By joining the efficiency per temperature back to our raw data set we can visualize when the negative effect of temperature on efficiency is most important. While doing so we do assume that the negative effect of temperature is the same for all power yields at that temperature. For example at 42°C we get a 10% reduction in power and we assume this both holds while producing 1500 or 500 Watts.


  mutate(hour = hour(timestamp) + minute(timestamp) / 60,
         month = month(timestamp, label = T, abbr = F))%>%
  # add the efficiency values to each temperature
  inner_join(temperature_and_efficiency, by = 'temperature')%>%
  ggplot(aes(x = hour, y = power, colour = efficiency_estimate)) +
  geom_point(alpha = 0.6, size = rel(0.8)) +
  facet_wrap(~month) +
  scale_colour_gradientn(colors = brewer.pal(9, "RdYlGn"),
                         name = 'Efficiency', 
                         labels = scales::percent) +
  labs(x = 'Hour of the day',
       y = 'Power (W)') +
  theme_minimal() +
  theme(text = element_text(colour = "grey40"),
        strip.text.x = element_text(colour = "grey40"),
        legend.position = 'top',
        legend.justification = 'left')+
  guides(colour = guide_legend(title.position = "top", nrow = 1,
                             override.aes = list(size = rel(3))))

It is clear that from May to August the panels suffer from heat around noon when there are no clouds. In March and April, when the air is still cool, efficiency remains high even at noon which results in high power yields despite the Sun’s limited elevation in these months.

Finally, let’s look at the percentage of power lost due to heat per month to get a more precise idea how important the effect is overall.

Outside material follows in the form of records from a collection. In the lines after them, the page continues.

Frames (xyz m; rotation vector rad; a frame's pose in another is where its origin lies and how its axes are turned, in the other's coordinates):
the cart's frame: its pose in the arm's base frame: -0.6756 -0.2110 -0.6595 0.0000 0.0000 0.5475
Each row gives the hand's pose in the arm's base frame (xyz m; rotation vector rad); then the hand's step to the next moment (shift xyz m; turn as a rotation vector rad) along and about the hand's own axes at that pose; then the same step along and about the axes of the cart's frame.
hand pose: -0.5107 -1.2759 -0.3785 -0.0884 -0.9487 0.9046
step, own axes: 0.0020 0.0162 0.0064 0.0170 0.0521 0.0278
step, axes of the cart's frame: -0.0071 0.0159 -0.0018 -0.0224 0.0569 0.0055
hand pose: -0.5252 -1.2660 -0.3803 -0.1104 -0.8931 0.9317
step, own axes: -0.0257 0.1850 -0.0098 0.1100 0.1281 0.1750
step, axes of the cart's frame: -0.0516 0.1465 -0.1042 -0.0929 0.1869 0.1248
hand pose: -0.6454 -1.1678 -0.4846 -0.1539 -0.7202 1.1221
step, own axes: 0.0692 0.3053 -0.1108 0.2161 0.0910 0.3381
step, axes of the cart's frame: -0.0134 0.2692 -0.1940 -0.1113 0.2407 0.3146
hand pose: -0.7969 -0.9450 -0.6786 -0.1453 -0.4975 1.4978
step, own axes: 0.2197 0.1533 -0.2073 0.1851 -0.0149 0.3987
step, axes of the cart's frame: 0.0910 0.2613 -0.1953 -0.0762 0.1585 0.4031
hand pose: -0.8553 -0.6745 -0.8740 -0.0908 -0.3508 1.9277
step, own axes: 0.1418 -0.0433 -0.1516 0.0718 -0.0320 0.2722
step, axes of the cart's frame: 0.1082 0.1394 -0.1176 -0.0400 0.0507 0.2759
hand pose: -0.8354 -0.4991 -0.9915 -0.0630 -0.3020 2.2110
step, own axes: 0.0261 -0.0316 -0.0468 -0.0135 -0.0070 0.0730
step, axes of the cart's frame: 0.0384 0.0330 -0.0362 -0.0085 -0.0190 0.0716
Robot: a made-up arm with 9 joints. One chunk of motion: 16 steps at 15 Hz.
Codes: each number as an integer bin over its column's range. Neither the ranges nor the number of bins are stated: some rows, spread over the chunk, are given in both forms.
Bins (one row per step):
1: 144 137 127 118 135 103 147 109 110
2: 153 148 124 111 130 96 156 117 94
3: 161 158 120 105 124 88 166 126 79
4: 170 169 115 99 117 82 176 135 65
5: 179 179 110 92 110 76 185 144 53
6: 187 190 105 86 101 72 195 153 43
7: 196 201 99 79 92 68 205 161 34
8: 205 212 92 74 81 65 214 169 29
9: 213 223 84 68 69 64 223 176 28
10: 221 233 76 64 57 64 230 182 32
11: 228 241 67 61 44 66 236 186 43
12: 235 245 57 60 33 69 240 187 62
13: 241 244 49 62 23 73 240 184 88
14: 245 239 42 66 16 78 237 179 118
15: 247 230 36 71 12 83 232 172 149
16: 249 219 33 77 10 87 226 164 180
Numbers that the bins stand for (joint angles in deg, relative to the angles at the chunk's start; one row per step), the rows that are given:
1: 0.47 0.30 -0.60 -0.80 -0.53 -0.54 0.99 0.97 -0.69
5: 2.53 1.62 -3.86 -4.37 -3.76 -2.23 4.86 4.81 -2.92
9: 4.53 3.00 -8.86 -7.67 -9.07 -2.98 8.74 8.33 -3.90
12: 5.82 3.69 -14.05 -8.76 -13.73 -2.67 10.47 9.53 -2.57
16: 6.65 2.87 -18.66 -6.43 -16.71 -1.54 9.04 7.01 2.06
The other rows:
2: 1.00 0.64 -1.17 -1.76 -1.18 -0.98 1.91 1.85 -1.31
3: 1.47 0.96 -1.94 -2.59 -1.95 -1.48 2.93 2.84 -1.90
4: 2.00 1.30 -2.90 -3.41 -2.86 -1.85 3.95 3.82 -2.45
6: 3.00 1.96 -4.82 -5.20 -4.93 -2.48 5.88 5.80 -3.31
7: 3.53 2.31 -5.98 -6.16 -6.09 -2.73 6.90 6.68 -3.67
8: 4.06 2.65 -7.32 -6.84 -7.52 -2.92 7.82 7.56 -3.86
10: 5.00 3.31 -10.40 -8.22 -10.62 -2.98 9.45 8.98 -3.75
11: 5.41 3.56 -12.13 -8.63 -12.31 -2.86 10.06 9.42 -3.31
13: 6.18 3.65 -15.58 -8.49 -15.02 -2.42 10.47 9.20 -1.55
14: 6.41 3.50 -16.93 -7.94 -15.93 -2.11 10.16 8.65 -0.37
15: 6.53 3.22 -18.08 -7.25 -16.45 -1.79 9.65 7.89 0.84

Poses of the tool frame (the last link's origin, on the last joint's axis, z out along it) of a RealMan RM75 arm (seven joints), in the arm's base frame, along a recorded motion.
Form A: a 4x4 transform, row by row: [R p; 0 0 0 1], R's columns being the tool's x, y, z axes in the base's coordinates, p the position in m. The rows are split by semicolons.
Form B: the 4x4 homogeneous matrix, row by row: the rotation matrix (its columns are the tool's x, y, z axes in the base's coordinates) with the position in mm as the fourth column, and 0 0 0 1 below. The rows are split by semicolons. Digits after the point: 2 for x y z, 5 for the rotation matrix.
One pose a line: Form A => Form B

  # add the efficiency values to each temperature
  inner_join(temperature_and_efficiency, by = 'temperature')%>%
  mutate(potential_power = power / efficiency_estimate)%>%
  group_by(month = month(timestamp, label = T))%>%
  summarise(total_potential = sum(potential_power),
            total_actual = sum(power))%>%
  mutate(pct_efficiency = total_actual / total_potential,
         overall_pct_efficiency = sum(total_actual) / sum(total_potential))%>%
  ggplot(aes(x = month, y = pct_efficiency, 
             # trick to make ggplot understand that 
             #all months belong to 1 group
             group = overall_pct_efficiency))+
  geom_hline(aes(yintercept = overall_pct_efficiency), colour = 'grey40', linetype = "dashed")+
  annotate("text", x = month(2, label = T), y = 0.9675, 
           label = "Whole year average", color = "grey40", fontface = 'bold')+
  scale_y_continuous(labels = scales::percent)+
  scale_x_discrete(expand = c(0.08, 0.08))+
  labs(y = "Efficiency (estimate)")+
  theme_minimal() +
  theme(text = element_text(colour = "grey40"),
        axis.title.x = element_blank())

In June, July and August panels lose up to almost 6% in power due to heat, and over the whole year we lose about 3.5%. This is does not sound too bad but do note that these panels are located in Belgium, a country not exactly known for it’s tropical temperatures or scorching sunlight. In the regions most interesting for photo-voltaic plants the efficiency loss will be more important.